Getting Started¶

Go to the Installation page.

Learn the basic concepts of Flock.

FunctionAsync

DataFrameAsync

ListAsync

DatabaseAsync

Dive in to other tutorials below.

Basic Function

Lambdas

Instance methods

DataFrames

Database dependent functions

Basic Function¶

We only need to define our iterator, which are the elements that will be applied to the given function. After that, we use the apply() from the FunctionAsync.

   def myFunction(value):
       tmp = value ** 2
       return tmp

   iterator = [1, 2, 3, 4, 5, 6, 7, 8, 9, 10]
   res = FunctionAsync.apply(iterator, myFunction)
   res>
        [1, 4, 9, 16, 25, 36, 49, 64, 81, 100]

Lambdas¶

Usage is the same if you have a lambda() function.

   iterator = [1, 2, 3, 4, 5, 6, 7, 8, 9, 10]
   res = FunctionAsync.apply(iterator, lambda x: x ** 2)
   res>
        [1, 4, 9, 16, 25, 36, 49, 64, 81, 100]

Instance methods¶

The regular multiprocessing module can’t handle instance methods very well because they are not picklable objects. However, you can continue to use the same interface as before for instance methods.

   class Test(object):
       def compute(self, foo, bar):
           tmp = foo + bar
           res = tmp ** foo
           return res


   inst = Test()
   iterator = [(val1, val2) for val1, val2 in zip([1,2,3,4], [10,20,30,40])]
   res = FunctionAsync(iterator, inst.compute)
   res>
        [11, 44, 99, 176]

DataFrames¶

There are two use cases related to DataFrames already implemented. First, you might want to execute the apply() function in a row-by-row basis. For example, in order to create a new column using two existent columns.
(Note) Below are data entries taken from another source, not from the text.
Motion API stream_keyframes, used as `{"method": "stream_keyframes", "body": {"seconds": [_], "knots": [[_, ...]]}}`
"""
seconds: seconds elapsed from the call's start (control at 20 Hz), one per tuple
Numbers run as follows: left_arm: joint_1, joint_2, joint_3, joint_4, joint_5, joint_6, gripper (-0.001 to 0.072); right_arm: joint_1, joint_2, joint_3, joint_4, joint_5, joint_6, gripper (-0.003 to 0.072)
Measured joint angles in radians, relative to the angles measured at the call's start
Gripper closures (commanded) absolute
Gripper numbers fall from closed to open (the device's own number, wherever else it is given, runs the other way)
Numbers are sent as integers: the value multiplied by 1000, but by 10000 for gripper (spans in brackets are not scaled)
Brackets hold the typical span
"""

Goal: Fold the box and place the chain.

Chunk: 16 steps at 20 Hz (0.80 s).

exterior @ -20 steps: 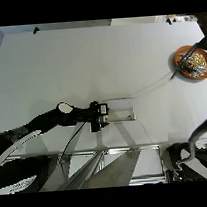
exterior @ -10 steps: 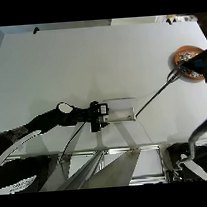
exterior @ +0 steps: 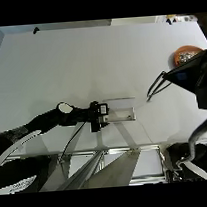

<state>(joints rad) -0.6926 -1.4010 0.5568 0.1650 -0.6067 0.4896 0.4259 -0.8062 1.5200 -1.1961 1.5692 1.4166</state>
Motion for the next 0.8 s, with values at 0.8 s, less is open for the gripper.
{"method": "stream_keyframes", "body": {"seconds": [0.8], "knots": [[0,0,0,0,0,0,336,70,-4,-486,29,-380,-31,668]]}}
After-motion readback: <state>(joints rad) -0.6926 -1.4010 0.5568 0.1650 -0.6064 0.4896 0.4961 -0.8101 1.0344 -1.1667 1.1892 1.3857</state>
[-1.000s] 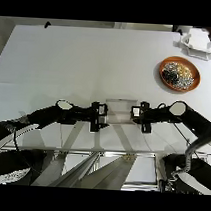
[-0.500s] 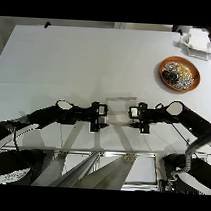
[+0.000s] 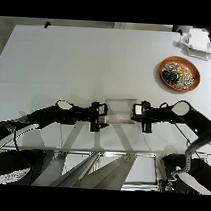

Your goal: Fold the box and place the chain.

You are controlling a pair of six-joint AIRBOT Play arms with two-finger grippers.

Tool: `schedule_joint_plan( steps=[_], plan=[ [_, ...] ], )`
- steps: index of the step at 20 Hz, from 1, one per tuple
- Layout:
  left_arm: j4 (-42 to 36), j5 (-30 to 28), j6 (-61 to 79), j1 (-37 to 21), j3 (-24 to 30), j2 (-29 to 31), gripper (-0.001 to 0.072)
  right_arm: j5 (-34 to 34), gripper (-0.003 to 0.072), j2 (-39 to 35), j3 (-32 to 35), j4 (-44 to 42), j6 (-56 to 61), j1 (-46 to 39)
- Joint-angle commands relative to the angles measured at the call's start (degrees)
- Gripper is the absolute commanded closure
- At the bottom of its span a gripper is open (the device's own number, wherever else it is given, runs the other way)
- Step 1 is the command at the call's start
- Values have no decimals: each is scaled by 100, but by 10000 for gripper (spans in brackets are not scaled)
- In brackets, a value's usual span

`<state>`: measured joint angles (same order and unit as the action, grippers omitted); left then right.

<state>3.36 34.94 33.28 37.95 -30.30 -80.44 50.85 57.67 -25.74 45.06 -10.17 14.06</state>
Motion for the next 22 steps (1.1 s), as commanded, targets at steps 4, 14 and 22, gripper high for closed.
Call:
schedule_joint_plan(
  steps=[4,14,22],
  plan=[
    [9,0,9,0,0,4,559,391,673,-1290,-2,968,2577,-1462],
    [9,0,9,0,0,4,559,393,673,-918,0,2267,7053,-2444],
    [9,2,9,0,0,4,559,765,677,81,0,1314,6959,-2291]
  ],
)
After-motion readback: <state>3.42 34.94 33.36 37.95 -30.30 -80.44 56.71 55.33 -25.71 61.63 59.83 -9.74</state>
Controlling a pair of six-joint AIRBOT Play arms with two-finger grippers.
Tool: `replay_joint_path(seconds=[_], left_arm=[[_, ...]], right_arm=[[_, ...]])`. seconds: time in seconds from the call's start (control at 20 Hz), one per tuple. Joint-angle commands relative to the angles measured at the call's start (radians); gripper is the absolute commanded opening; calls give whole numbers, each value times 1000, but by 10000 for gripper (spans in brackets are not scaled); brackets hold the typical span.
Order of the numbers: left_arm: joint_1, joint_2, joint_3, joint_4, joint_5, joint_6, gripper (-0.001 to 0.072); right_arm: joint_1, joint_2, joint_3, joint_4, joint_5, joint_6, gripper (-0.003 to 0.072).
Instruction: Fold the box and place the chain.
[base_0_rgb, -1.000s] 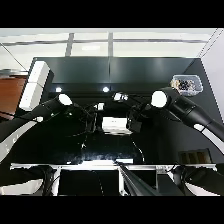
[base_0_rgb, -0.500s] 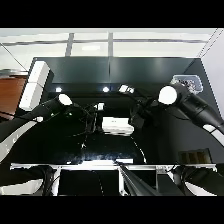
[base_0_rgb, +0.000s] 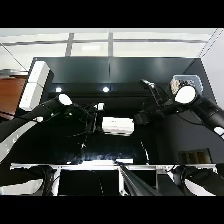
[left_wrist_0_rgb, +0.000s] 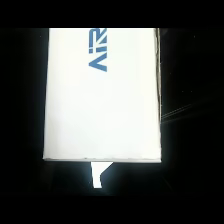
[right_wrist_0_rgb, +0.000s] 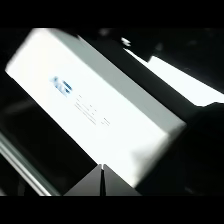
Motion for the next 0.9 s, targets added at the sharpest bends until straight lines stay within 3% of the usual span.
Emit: replay_joint_path(seconds=[0.0, 0.85], left_arm=[[0, 0, 0, 0, 0, 0, 402], [0, 0, 0, 0, 0, 0, 402]], right_arm=[[20, -13, -87, 263, -145, 33, 20], [127, -105, -89, 234, -146, 34, 19]])
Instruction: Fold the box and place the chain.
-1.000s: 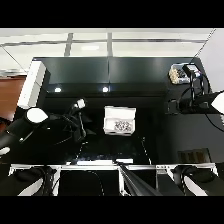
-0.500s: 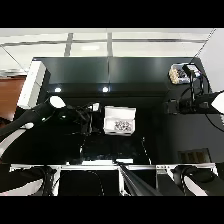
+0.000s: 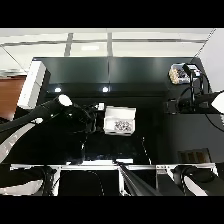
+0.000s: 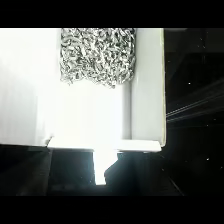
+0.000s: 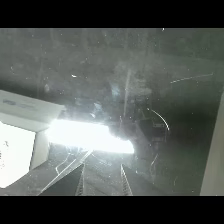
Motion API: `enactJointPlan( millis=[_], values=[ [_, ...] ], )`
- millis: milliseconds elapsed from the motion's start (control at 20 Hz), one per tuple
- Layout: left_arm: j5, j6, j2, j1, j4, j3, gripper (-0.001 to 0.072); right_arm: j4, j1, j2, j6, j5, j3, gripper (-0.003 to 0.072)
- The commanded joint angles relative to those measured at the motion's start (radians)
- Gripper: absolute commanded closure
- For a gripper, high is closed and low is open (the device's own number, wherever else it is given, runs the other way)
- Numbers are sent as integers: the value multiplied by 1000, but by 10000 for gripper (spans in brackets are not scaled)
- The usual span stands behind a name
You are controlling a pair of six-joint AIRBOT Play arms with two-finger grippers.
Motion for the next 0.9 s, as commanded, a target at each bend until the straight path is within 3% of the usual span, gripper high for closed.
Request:
enactJointPlan(
  millis=[0,700,750,850],
  values=[
    [8,-2,-7,-5,0,3,-5,1,0,1,0,-3,0,409],
    [27,39,-6,-51,-19,5,-3,1,0,1,0,-17,0,410],
    [25,38,-5,-51,-21,5,28,1,0,1,0,-18,0,410],
    [25,34,-5,-52,-38,5,263,1,0,0,0,-31,0,410]
  ],
)
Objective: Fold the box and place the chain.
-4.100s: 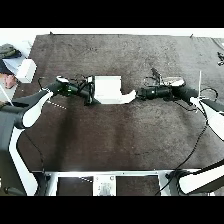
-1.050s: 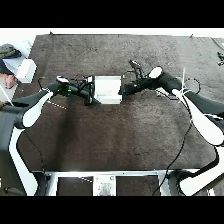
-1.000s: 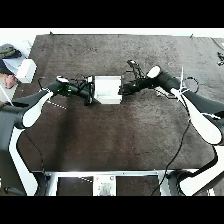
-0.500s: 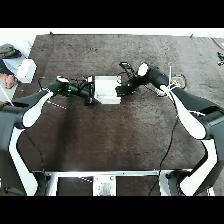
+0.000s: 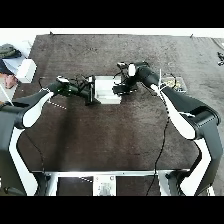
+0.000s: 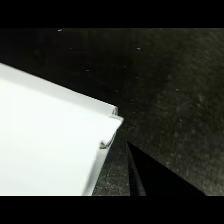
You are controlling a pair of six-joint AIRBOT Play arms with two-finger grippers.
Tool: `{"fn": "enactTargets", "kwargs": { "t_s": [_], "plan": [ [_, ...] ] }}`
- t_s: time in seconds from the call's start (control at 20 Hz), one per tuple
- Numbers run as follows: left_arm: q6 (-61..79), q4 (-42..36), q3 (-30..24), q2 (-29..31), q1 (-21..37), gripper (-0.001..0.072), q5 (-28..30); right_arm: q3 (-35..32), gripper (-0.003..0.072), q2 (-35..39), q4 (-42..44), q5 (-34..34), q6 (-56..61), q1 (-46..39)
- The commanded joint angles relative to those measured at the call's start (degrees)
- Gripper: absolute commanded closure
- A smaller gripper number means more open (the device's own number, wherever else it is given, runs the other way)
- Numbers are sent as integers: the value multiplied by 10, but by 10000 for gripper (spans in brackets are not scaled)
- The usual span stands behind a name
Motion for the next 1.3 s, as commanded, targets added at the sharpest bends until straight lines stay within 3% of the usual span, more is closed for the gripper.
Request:
{"fn": "enactTargets", "kwargs": {
  "t_s": [0.0, 1.15, 1.25],
  "plan": [
    [0, 1, 0, 0, 1, 306, 0, 4, 358, -1, -50, 7, 66, 18],
    [0, 1, 0, 0, 1, 305, 0, 14, 360, -24, -80, -11, 140, 44],
    [0, 1, 0, 0, 1, 306, 0, 23, 431, -24, -86, -12, 141, 46]
  ]
}}
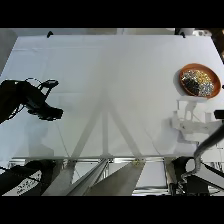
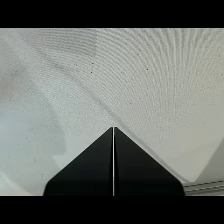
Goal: Fold the box and place the chain.
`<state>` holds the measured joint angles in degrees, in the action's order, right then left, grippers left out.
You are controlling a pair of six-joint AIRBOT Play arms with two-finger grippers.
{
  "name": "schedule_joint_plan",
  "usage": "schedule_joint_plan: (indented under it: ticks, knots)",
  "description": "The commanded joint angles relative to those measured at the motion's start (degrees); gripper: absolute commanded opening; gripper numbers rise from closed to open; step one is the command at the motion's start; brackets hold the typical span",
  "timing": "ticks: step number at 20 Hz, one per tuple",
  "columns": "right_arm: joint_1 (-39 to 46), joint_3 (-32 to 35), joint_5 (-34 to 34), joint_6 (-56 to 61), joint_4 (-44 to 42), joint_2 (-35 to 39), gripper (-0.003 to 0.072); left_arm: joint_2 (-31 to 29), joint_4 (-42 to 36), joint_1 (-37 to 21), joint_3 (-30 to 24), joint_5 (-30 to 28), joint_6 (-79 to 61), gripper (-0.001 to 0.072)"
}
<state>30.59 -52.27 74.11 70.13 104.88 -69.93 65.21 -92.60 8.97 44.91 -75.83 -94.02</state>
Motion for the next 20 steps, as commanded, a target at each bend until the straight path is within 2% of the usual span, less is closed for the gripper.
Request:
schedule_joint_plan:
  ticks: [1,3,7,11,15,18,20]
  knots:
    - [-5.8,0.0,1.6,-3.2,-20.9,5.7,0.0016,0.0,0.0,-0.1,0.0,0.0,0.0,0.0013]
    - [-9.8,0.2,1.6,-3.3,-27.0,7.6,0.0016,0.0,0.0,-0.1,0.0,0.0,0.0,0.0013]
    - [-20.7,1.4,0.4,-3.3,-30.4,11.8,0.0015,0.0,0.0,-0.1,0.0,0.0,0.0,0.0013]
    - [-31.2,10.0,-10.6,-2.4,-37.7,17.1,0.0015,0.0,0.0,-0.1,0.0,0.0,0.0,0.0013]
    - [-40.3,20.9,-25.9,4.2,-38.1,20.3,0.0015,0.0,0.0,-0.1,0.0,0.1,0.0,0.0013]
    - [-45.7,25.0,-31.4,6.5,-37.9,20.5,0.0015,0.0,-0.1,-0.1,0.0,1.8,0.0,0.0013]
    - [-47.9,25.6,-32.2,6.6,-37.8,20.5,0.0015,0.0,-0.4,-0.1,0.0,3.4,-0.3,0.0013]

df = DataFrame({"foo": [5, 10, 15, 20],
                "bar": [1, 2, 3, 4]})
df["new-var"] = DataFrameAsync.apply(df[["foo", "bar"]],
                                    lambda x: (x["foo"] + x["bar"]) ** 2, style="row-like")

Using the previous method, Flock will split your DataFrame into chunks, send each chunk to a specific process, and inside each process it will multiprocess each row. This approach is very scalable if you have a very large dataframe and only want to perform an apply method.

The next use case is block based. Imagine you want to use your entire dataframe as input to some operation that will be applied to every column.

df = DataFrame({"foo": list(range(1000)),
                "bar": list(range(2000, 3000))})
df_new = DataFrameAsync.apply(df, lambda x: x ** 2, style="block-like")

Database dependent functions¶

This is a very useful class if you work with many databases in your code base. One of the main problems with multiprocessing and databases is related to the impossibility of sending a connection object to each open process. This becomes very annoying since you have multiple databases with several drivers.

One known solution to this problem is the guidance to open your connection inside the multiprocessed function. However, this is a very bad idea sometimes because the time you might take to connect can be very long and you will not gain the full benefits of multiprocessing.

The strategy adopted by Flock is to divide this problem into two steps. First, you need to create a DatabaseSetup instance to inform all the connections and name variables you are using inside the function you desire to multiprocess.

Using this instance, Flock will establish all your needed connections only once per process and reuse the connections for each task that processes get assigned to perform. Let’s see that in action mocking a MySQL connection (SQLAlchemy) and a Apache Cassandra connection (cassandra-driver).

 def myFunction(value, cass_con, mysql_con):
     getData = pd.read_sql("select * from cool_table", mysql_con)
     saveData = cass_con.execute("insert data to your cassandra_cool table")
     return True


 # you probably have a method to connect to the database. Send the method without making the call
 mysqlCreateCon = MysqlConnectionClass.yourConnectMethod
 cassCreateCon = CassandraConnectionClass.yourConnectMethod


 # create the setup instances
 mysqlSetup = DatabaseSetup(server=mysqlCreateCon, name="mysql_con",
                            parameters={"password": "password1", "user": "root"})

 cassSetup = DatabaseSetup(server=cassCreateCon, name="cass_con",
                            parameters={"keyspace": "__default__", "ip": "0.0.0.0"})

# now we send the two setup connections to the databaseasync
dbAsync = DatabaseAsync(setups=[mysqlSetup, cassSetup])
res = dbAsync.apply(iterator=[1, 2, 3, 4, 5, 6], myFunction)

In the setup process, the attribute name should be the same value as the variable name inside the myFunction() that will be processed. As you can see, the setup process can be a little boring, so we have a BaseDatabaseSetup to be extended and you can hide all this portion inside your code.